## Assignment
In duplicating the lines below, keep every word unchanged and drop the pictures.

Provided records Start Marker

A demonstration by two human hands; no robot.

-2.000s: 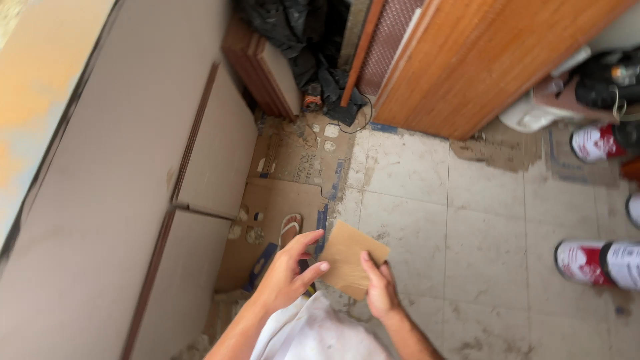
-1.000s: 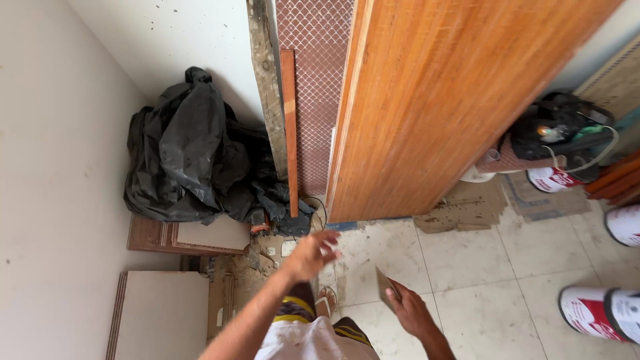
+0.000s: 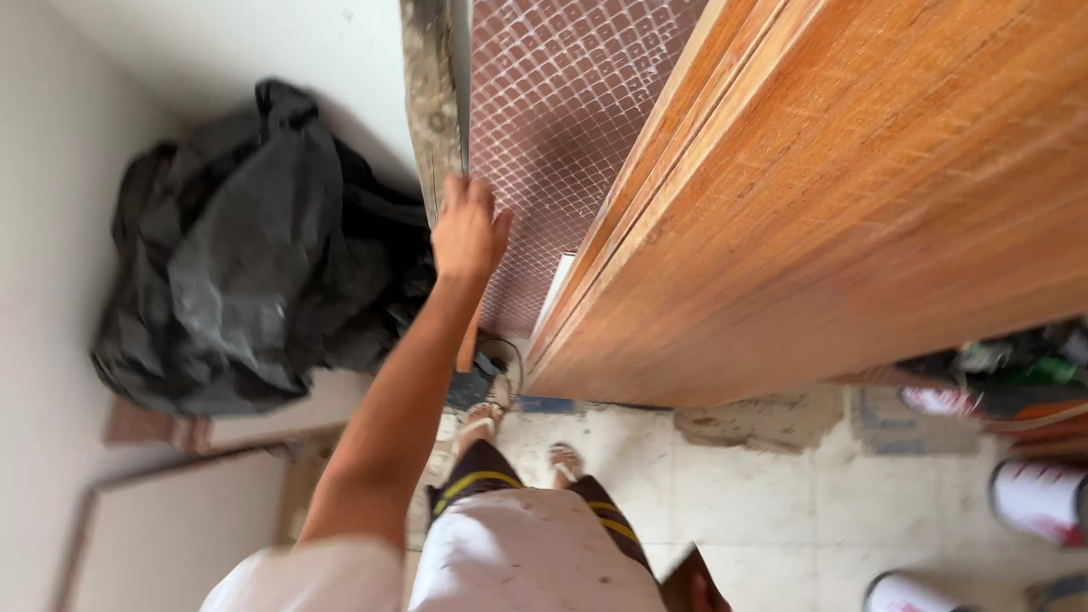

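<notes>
My left hand [image 3: 469, 234] reaches forward to the weathered wooden board [image 3: 432, 102] and the brown panel with a diamond grid [image 3: 552, 153]. Its fingers are bent downward over the board's edge; whether they grip anything is hidden. Below that hand, a narrow reddish wood strip [image 3: 467, 344] shows partly behind my forearm. My right hand [image 3: 704, 595] is low at the bottom edge, mostly cut off, and holds a thin brown sheet [image 3: 687, 576] beside my shorts.
Large orange-brown wooden door panels [image 3: 765, 221] lean at the right. Black plastic sheeting [image 3: 246, 263] is bundled over stacked boards at the left. White and red buckets [image 3: 1033, 501] stand on the tiled floor [image 3: 739, 501]. A thin cable [image 3: 518, 357] loops near my feet.
My left hand has moved forward to the leaning boards. My right hand, with the brown sheet, has dropped to the bottom edge. The view has moved closer to the boards.
</notes>
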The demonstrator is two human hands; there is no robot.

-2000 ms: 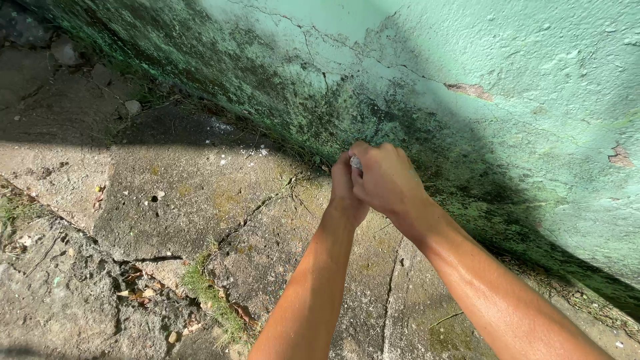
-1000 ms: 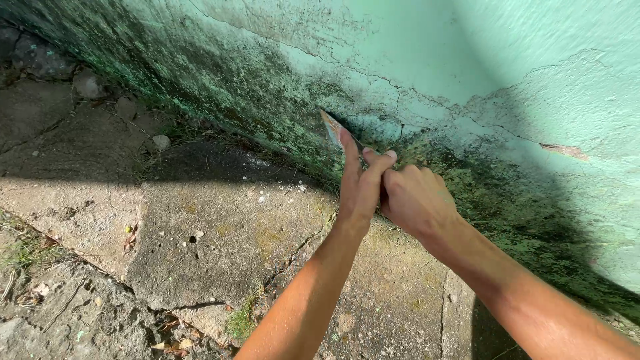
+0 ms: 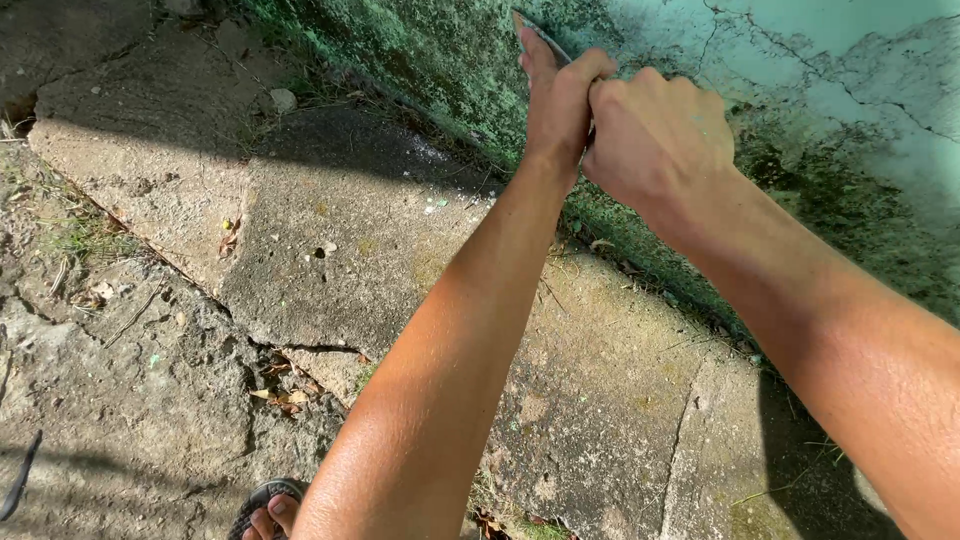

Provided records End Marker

## Output for this exercise
A demonstration by two human hands; no robot.

-2.000s: 
-1.000s: 
+0.000s: 

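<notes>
My left hand [image 3: 469, 234] reaches forward to the weathered wooden board [image 3: 432, 102] and the brown panel with a diamond grid [image 3: 552, 153]. Its fingers are bent downward over the board's edge; whether they grip anything is hidden. Below that hand, a narrow reddish wood strip [image 3: 467, 344] shows partly behind my forearm. My right hand [image 3: 704, 595] is low at the bottom edge, mostly cut off, and holds a thin brown sheet [image 3: 687, 576] beside my shorts.
Large orange-brown wooden door panels [image 3: 765, 221] lean at the right. Black plastic sheeting [image 3: 246, 263] is bundled over stacked boards at the left. White and red buckets [image 3: 1033, 501] stand on the tiled floor [image 3: 739, 501]. A thin cable [image 3: 518, 357] loops near my feet.
My left hand has moved forward to the leaning boards. My right hand, with the brown sheet, has dropped to the bottom edge. The view has moved closer to the boards.
</notes>
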The demonstrator is two human hands; there is no robot.

-2000 ms: 
-1000 ms: 
+0 ms: 

This exercise requires no further response.